Other sculptors of this period and of different nations studied at Rome, and devoted themselves to the antique with enthusiasm. One of these was Antoine Denis Chaudet (1763-1810), who was born at Paris. His talent was so early developed that he was admitted to the Royal Academy when fourteen years old, and when twenty-one he gained the first prize, and with the royal pension went to Rome, where he remained five years. He soon took good rank among artists of that time, for he was a designer and painter as well as sculptor. He adhered strictly to the antique style, and attained much purity, though he was always cold in treatment. He was made a Professor of Sculpture in the French Academy, and made valuable contributions to the "Dictionary of Fine Arts."

Chaudet's principal works in sculpture were the silver statue of Peace in the Tuileries; a statue of Cincinnatus in the Senate Chamber; a statue of Œdipus; a bas-relief of Painting, Sculpture, and Architecture, in the Musée Napoléon, and many busts and smaller works.

He also designed numerous medals and some of the illustrations for a fine edition of Racine, and painted a picture of Æneas and Anchises in the Burning of Troy.

Johann Heinrich Dannecker (1758-1841) was born at Stuttgart. By a statue of Milo he gained the prize of the academy founded by Duke Charles Eugene, and with the royal pension he went first to Paris and then to Rome, where he studied seven years. He then returned to Würtemberg, and was made Director of the Royal Academy, with a salary of fifteen thousand francs a year. During fifteen years Dannecker maintained a high rank in his art, but his health became so feeble that he was forced to see others excel him. One of his works has a wide reputation, and is known to many people the world over, through the generosity of Herr Bethmann of Frankfort, who admits visitors to his gallery, and from the models and pictures which have been made from it; it is the Ariadne on a Panther (Fig. 117).

Fig. 117.—Ariadne and the Panther.
By Dannecker.

Dannecker had a delicate feeling for nature; his figures were light and graceful, and his heads were noble in expression. He labored eight years upon a figure of Christ, which belongs to the Emperor of Russia; in Stuttgart a nymph pouring water on Neckar Street and two nymphs on a reservoir in the palace garden show his fine taste in architectural sculpture.
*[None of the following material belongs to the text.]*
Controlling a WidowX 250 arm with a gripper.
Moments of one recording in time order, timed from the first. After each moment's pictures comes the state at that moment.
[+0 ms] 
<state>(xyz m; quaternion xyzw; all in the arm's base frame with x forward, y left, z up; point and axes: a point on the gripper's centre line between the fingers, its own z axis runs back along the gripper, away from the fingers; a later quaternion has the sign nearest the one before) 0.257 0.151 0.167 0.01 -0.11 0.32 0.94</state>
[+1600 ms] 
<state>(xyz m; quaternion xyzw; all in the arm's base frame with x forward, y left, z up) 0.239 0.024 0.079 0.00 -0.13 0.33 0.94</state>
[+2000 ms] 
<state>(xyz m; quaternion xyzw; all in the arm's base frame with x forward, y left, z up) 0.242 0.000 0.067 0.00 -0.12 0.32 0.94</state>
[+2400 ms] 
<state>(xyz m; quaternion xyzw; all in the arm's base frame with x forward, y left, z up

Among his other works are a statue of Alexander, a monument to Count Zeppelin, a Cupid, and a Maiden lamenting a Dead Bird. Some of his works are among the very best productions of modern sculpture; his portraits are noble and true to nature; the works named here are by no means all that he did, and we should add that his efforts in religious subjects exhibit a pure sense of the beautiful, and a true conception of Christian ideas.

We come now, for the first time, to a great English sculptor. John Flaxman (1755-1826) was born in York, but while he was still an infant his father removed to London, where he kept a plaster-cast shop. The boy began to draw and even to model very early; when but five years old he kept some soft wax, with which he could take an impression from any seal or ring or coin which pleased him. He was very delicate in health, and was once thought to be dead, and was prepared for burial, when animation returned; his parents tried to gratify all his wishes, and while a child he modelled a great number of figures in wax, clay, and plaster.

By the time he was ten years old he was much stronger, and was able to use the activity which corresponded to his enthusiastic feeling and imagination. About this time he read "Don Quixote," and was so moved by the adventures of that hero that he went out early one morning armed with a toy sword and bent upon protecting some forlorn damsel; he went to Hyde Park and wandered about all day, not finding any one who was in need of his services. At night he returned home, very hungry and weary, to find his family in great alarm over his unusual absence.